3 Benefits of Holding Digital Currency in an IRA

1. Potential Tax Advantages of Using a Self-Directed IRA to Invest in Digital Currency

Government-sponsored retirement accounts, such as IRAs, were established to help individuals save for retirement in a tax-advantaged environment. Investments within the accounts grow tax-deferred or tax-free (depending on the account type and as long as IRS guidelines are followed). It is also possible to qualify for tax deductions, depending on the type of retirement account.

Tax-Deferred/Tax-Free
Equity Trust offers the ability to invest in digital currency with both a Traditional IRA and Roth IRA. Both account types offer unique tax benefits.
  • In a Traditional IRA, contributions/rollovers are made pre-tax, and offers the account holder the ability to take a tax deduction prior to contributing to the account. This means that all funds in the account are tax-deferred, and the account holder does not pay taxes until funds are withdrawn.
  • In a Roth IRA, contributions/rollovers are made after taxes are paid. The account holder does not get a tax deduction on the contributions; however, when funds are withdrawn from the account (if all rules are followed), the account holder does not pay taxes on the cash/assets withdrawn from the account.

Purchasing Bitcoin Outside of an IRA vs. Inside an IRA: A HypotheticalGraph_BitcoinReturn01_400x400.jpg

If you purchased 10 Bitcoins on December 1, 2016 the price was $7461 per Bitcoin for a total cost of $7,460. One year later, you sold those 10 Bitcoins on December 1, 2017 the price was $10,198 for a total return of $101,980. In this example, there would be a profit of $94,520, which would be taxable on your 2017 tax return.

In this hypothetical, let’s assume that profit will be taxed at 20% (the long-term capital gains rate for 2017). At that rate, you would be responsible for $18,904, leaving you with a total gain of $75,616.

If this same transaction was in a Traditional or Roth IRA, and all the money was kept in the account, the profit would be tax-deferred, and you would still have $101,980.

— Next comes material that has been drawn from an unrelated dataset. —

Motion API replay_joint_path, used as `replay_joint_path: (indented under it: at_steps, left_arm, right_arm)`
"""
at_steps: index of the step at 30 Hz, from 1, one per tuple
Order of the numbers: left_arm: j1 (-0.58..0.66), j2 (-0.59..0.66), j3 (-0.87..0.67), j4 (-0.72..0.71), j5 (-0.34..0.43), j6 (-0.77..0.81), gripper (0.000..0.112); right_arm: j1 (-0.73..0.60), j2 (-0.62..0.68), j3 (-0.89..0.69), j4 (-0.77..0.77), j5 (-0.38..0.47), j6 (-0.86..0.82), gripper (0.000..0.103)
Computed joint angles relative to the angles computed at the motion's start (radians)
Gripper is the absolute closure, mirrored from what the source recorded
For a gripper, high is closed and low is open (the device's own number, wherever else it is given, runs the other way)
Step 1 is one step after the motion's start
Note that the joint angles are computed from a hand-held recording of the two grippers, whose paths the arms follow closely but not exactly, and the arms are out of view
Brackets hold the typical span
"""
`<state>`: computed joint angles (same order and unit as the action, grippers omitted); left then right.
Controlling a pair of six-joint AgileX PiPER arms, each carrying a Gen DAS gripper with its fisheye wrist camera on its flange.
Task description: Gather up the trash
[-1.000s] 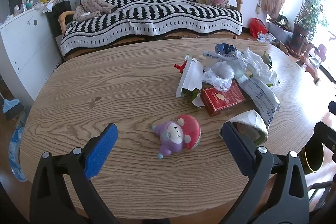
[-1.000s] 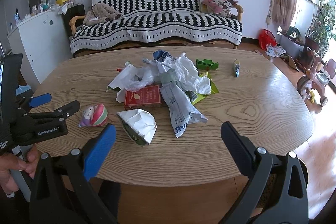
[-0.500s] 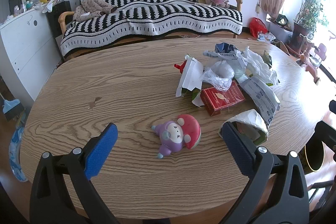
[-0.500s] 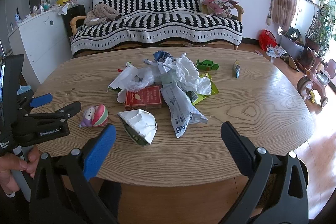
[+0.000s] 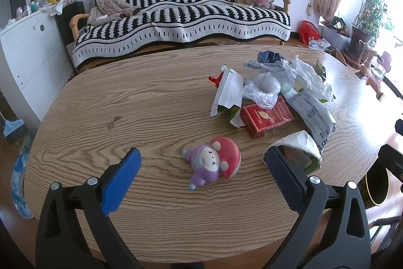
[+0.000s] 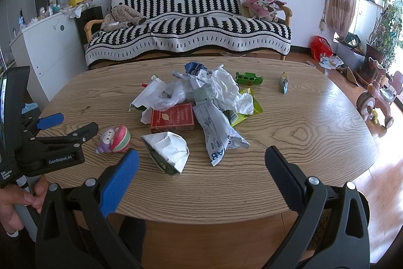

2. Short-Term/Long-Term Capital Gains and Cost Basis Calculation

Normally, purchases and sales of assets such as stocks, bonds, mutual funds, etc. are subject to short-term and long-term gains tax. Digital currency is no exception to this rule, unless you hold the assets in your IRA account.
  • Since all IRA funds are either tax-deferred or tax-free, individual purchases/sales within the account do not require reporting to the IRS for short-term or long-term gains tax. This eliminates the need for you to track cost basis for your individual transactions.
  • In 2014, the IRS issued Notice 2014-21, which set its position on digital currencies, stating “virtual currency is to be treated as property for US Federal tax purposes.”
    • This means that income made from the sale of Bitcoin or any digital currency is subject to short-term taxation or long-term capital gains tax rates, just as any property investment would be. Significant gains in the value of the investment could result in accompanying taxation by the IRS.

3. Portfolio Diversification

In a Self-Directed IRA at Equity Trust, we offer the ability to invest in almost limitless asset categories, all within one account.
  • From real estate, private entities, promissory notes, precious metals, foreign currency, and now digital currency (just to name a few), Equity Trust provides an investment vehicle to comprehensively diversify your retirement portfolio.